The School of the Lord’s Service
When Benedict declared in the prologue to the Rule that he was establishing a “school of the Lord’s service,” he was tapping into an already ancient tradition with roots in Greco-Roman culture, in Scripture, and in the Gospel portrayal of Jesus as a teacher with disciples. In this tradition, a school was not a place for the transmission of abstract information, but rather for the cultivation of personal transformation. Such transformation took place when disciples who were committed to the common life engaged in practices—Benedict calls them the “tools of good works”—that embodied the monastic ideal of humility and obedience.
The “strictness of discipline” in monastic life was no mere matter of regulations and punishments. It was above all a matter of progressively actualizing the character of Christ through bodily practice. In his simple “rule for beginners,” Benedict provided the framework within which such transformation could take place. All ancient education took for granted that character derived from habitual virtuous action, and the formation of habits was basic to all philosophical training. Benedict spends the bulk of the Rule talking about what monks should do with their bodies, the where, when, and how of life together. Readers who find pedestrian the prescriptions concerning the measure of food and drink, clothing, sleeping arrangements, modes of procession, service at table, and the special concern for the young, elderly, and guests, miss the point: namely, that habits of virtue are formed by all these bodily practices.
Repetition is the key mechanism of habit formation, and the distinctive Benedictine vow of stability ensured that monks would stay long enough to gain the full benefit of such repetition. As Benedicta Ward has observed, the Benedictine practice of reading Scripture was less a search for answers than a savoring of the divine word; the same passage could be read again and again. The Rule also was read aloud, not only when someone entered the community, but also daily at meals through the year. The round of the liturgical year and the pattern of the monastic life alike provided the structure for learning through embodied repetition.
The supreme instrument shaping the disposition of monks was the Opus Dei, the “work of God.” The importance Benedict attached to the Opus Dei is indicated by the amount of legislation he devotes to it. All of chapters 8–20 are given to the Opus Dei, and fourteen other chapters touch on it. The monastic day was punctuated by times of prayer in common: Matins, Lauds, Prime, Terce, Sext, None, Vespers, and Compline. Benedict justified the eight times of prayer using Psalm 118:164, “Seven times a day have I given praise to you,” and Psalm 119:62, “At midnight I rose to give praise to thee.” The complete psalter was chanted together each week.

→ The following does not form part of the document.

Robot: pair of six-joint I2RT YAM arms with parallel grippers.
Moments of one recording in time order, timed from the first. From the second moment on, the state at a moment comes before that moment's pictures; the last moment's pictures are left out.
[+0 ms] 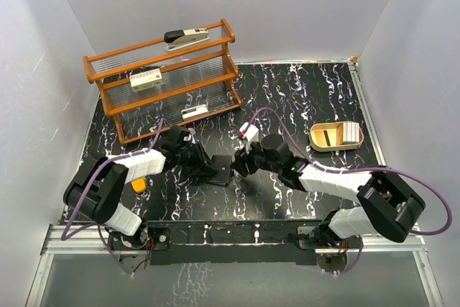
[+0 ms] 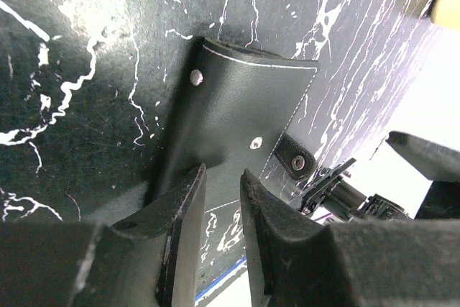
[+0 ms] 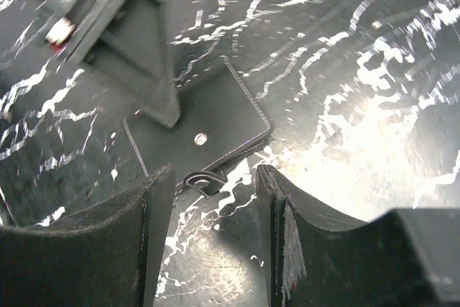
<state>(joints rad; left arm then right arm) -0.48 1.52 0.62 -0.06 0.45 -0.94 0.78 1.33 0.54 0.37 -0.24 0.00</state>
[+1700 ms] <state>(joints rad) -0.50 1.43 0.62 -0.09 0.42 -0.96 0.78 1.46 0.61 0.21 -0.13 0.80</state>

It would be difficult to exaggerate the formative role played by the repetitive chanting of the psalms. This practice, above all, enabled the monks to imagine the world that Scripture envisions, and to live within that imagined world as though it was real—and then, by their practices, to make it real. In the Opus Dei the psalms were not studied at a distance, as the prayers of ancient people. They were actualized, appropriated, performed, and personalized. The psalms enabled first-person, first-order speech to the Living God in praise, thanksgiving, complaint, and petition. And bit by bit, the world of the psalms, a world created at every moment by God, a world in which God hears the prayers of the faithful and comes to their assistance, became their world as well. As Merton noted in his conferences to the novices at Gethsemane, “The office is not the whole prayer life of the monk. It is only a part of that prayer life. But it is the great school of monastic prayer.”